In the case of using the values of indices \(i \in E\) of data frames to figure out the value of the value at index \(c\), one can see the data frames after being projected to frames only with the values of indices \(i \in E \cup \{c\}\) as points in \(T = S_{o(E\cup \{c\})}\).

These points can, then, be used to form a mesh surface in the space \(T\). As a new data frame becomes available, the point of the new data frame (missing the value of index \(c\)) is placed on the mesh based on the values at indices \(i \in E\), and the mesh surface helps project the value of the missing dimension corresponding to index \(c\) in a data frame.

This approach is prone to over fitting the raw data. Any noise in the data set will affect the projection.

5 How to smooth out the raw mesh

The problem is any “smooth” function has an assumption of what the surface should look like. Otherwise, error cannot be calculated, and if error cannot be calculated, then there can be no method to minimize the error due to noise.

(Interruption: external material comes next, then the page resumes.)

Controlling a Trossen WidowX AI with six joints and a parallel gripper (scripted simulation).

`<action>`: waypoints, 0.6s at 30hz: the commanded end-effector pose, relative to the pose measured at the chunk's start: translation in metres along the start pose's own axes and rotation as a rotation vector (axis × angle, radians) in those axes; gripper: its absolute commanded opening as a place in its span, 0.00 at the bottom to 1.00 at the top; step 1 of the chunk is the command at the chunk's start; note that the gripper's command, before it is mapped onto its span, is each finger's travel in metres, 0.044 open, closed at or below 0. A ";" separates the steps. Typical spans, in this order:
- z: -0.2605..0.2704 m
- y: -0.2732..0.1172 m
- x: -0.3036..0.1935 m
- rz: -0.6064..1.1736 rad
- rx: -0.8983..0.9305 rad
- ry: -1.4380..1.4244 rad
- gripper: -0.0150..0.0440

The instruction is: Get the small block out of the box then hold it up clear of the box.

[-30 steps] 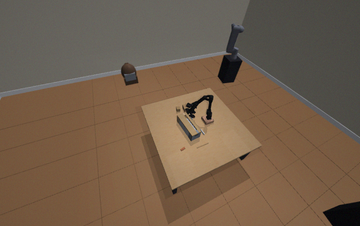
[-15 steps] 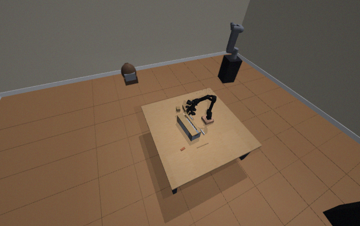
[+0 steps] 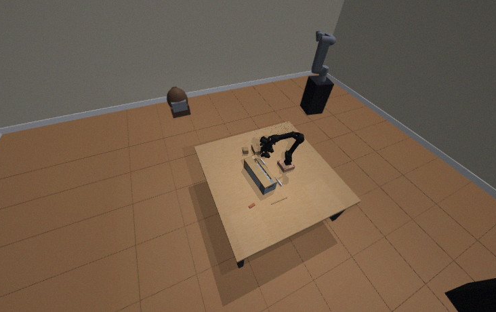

6 Successive diminishing effect linear approximation

This method can be summarized as follows:

find the closest 3 data frames that “surrounds” the new data frame
assume the surface is linear and compute the codomain value of the new data frame
find the next 3 closest data frames that surrounds the new data frame
assume the surface is linear and compute the codomain value of the new data frame
etc.

The approach extends the search radius up to a certain point. Then a weighted sum of the projected codomain values is computed as the projected codomain value of a new data frame. The weighing function probably needs to rely on the actual distances of the data frames used to surround the new data frame.

Technically, the three closest data frames do not need to enclose the new data frame because once a plane is formed, linear extrapolation will find the codomain value of the new data frame.

7 Irrelevant values

It is possible that some values in a data frame do not influence the codomain value. It is important to identify these data frame dimensions. One method to do identify relevance of a dimension is to remove it and see if a data set still retains its ability to accurately compute codomain values.

In the worst case, the power set of all attributes can be used to explore what attributes are useful.

8 Correlation

Correlation is looking at a subset of the attributes as the domain, and try to find the function/model to map points from this domain to another attribute.

In a way, the codomain attribute can be seen as just one of the attributes.